= John Brewster (author) =

English author and clergyman (1753–1842)

John Brewster (1753–1842) was an English author and clergyman.

==Life==
Brewster was the son of the Rev. Richard Brewster, M.A., vicar of Heighington in County Durham. He received his education at the grammar school of Newcastle upon Tyne under Hugh Moises, and at Lincoln College, Oxford, where he graduated B.A. in 1775, and M.A. in 1778. He was appointed curate of Stockton-on-Tees in 1776, and lecturer there in 1777. In 1791 he was presented to the vicarage of Greatham, benefice he held until 1799, when he became vicar of Stockton through the patronage of Bishop Shute Barrington. Barrington later preferred him to the rectories of Redmarshall in 1805, Boldon in 1809, and Egglescliffe in 1814.

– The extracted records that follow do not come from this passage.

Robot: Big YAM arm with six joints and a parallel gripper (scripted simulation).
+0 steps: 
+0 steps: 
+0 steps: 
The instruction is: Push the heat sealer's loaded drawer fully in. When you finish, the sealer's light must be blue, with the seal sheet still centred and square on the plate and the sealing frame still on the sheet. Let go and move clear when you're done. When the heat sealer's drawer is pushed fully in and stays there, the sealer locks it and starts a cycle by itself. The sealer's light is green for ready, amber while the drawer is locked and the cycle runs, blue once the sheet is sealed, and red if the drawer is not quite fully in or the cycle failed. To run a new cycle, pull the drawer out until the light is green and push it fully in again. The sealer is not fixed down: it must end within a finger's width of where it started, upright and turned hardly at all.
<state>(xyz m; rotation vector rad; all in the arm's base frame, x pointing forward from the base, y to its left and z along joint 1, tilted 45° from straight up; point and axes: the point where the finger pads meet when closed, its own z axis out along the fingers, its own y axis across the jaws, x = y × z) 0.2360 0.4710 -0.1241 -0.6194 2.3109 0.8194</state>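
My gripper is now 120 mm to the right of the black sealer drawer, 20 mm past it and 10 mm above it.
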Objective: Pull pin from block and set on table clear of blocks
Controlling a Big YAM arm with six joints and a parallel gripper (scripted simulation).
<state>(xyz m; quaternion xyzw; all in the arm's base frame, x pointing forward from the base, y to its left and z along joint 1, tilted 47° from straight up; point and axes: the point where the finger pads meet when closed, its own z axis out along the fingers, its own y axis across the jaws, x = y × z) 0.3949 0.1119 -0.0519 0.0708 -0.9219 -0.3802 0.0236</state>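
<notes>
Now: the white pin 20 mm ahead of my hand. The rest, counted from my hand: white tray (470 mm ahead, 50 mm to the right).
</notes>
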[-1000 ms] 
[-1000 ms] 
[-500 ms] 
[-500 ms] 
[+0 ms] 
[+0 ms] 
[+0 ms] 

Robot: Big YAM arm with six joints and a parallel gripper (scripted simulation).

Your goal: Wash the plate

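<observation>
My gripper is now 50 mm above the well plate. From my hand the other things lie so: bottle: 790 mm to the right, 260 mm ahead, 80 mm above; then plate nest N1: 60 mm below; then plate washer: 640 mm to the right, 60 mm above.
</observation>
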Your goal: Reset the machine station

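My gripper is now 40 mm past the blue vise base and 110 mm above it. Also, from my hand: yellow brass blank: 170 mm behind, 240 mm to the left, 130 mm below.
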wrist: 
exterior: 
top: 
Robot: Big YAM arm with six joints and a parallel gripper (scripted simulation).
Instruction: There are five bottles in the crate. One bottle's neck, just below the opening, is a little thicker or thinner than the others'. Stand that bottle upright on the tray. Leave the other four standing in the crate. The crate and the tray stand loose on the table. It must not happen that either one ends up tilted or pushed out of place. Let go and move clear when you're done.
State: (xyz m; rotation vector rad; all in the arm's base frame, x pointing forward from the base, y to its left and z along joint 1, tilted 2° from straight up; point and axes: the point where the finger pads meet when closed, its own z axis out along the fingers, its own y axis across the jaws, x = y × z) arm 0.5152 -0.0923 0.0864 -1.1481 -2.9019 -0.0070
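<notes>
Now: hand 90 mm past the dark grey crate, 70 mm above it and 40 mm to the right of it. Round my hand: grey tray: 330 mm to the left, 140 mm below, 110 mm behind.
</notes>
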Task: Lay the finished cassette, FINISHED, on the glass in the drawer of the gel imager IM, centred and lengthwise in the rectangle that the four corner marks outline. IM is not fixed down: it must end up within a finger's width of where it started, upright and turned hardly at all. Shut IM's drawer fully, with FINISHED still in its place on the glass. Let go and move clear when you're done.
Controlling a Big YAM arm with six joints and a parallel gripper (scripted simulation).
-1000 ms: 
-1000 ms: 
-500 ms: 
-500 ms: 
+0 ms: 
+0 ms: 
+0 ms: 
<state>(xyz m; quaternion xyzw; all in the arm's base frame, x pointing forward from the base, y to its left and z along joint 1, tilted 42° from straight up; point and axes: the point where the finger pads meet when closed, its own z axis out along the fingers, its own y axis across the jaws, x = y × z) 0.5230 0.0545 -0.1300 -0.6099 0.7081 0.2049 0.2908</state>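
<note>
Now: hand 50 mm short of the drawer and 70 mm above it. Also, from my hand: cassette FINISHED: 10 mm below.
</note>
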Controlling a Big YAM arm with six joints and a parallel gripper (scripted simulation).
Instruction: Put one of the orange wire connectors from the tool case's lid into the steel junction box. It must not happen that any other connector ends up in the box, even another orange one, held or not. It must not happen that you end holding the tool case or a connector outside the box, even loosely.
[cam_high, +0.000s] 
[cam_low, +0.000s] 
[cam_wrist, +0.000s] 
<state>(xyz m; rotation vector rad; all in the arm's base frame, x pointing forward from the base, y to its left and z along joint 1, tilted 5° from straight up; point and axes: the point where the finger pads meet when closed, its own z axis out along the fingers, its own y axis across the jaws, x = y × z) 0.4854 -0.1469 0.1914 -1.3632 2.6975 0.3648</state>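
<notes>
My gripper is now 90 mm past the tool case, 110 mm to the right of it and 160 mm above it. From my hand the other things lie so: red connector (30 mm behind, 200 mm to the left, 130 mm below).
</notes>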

He died at Egglescliffe 28 November 1842, aged 89.

==Works==
His chief work was his
Parochial History and Antiquities of Stockton-upon-Tees published at Stockton in 1796. A second and enlarged edition was printed in 1829.

His other works include:
- Sermons for Prisons &c (1790).
- On the Prevention of Crimes and the Advantages of Solitary Confinement (1790).
- Meditations of a Recluse, chiefly on Religious Subjects (1800).
- A Thanksgiving Sermon for the Peace (1802).
- A Secular Essay, containing a View of Events connected with the Ecclesiastical History of England during the 18th Century (1802).
- The Restoration of Family Worship recommended, in Discourses selected, with alterations, from Dr. Doddridge (1804) .
- Lectures on the Acts of the Apostles(1806, 2 vols)..
- Of the Religious Improvement of Prisons, an Assize Sermon (1808).
- Meditations for the Aged, adapted to the Progress of Human Life (1810 four editions).
- Meditations for Penitents (1813).
- Reflections adapted to the Holy Seasons of the Christian and Ecclesiastical Year.
- Reflections upon the Ordination Service.
- Contemplations on the Last Discourses of our Blessed Saviour with His Disciples as recorded in the Gospel of St. John, (1822).
- A Sketch of the History of Churches in England, applied to the purposes of the Society for Promoting the Building and Enlargement of Churches and Chapels (1818).
- An Abridgment of Cave's Primitive Christianity.
- Memoir of the Rev. Hugh Moises, A.M; privately printed in 1823, and reprinted in Nichols's Illustrations of Literature, vol. v.